◆ DIRECTIONS FOR THIS TASK
Go through the material and copy each line that includes "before".

◆ COLLECTED MATERIAL
——————————

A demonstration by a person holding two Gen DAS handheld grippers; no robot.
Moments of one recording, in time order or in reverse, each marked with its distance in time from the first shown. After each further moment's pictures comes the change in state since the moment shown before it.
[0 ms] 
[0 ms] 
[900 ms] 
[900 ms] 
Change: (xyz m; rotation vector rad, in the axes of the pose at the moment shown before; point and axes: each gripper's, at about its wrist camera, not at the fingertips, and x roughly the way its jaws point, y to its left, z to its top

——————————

◆ RESPONSE TO THE EXERCISE
Moments of one recording, in time order or in reverse, each marked with its distance in time from the first shown. After each further moment's pictures comes the change in state since the moment shown before it.
Change: (xyz m; rotation vector rad, in the axes of the pose at the moment shown before; point and axes: each gripper's, at about its wrist camera, not at the fingertips, and x roughly the way its jaws point, y to its left, z to its top

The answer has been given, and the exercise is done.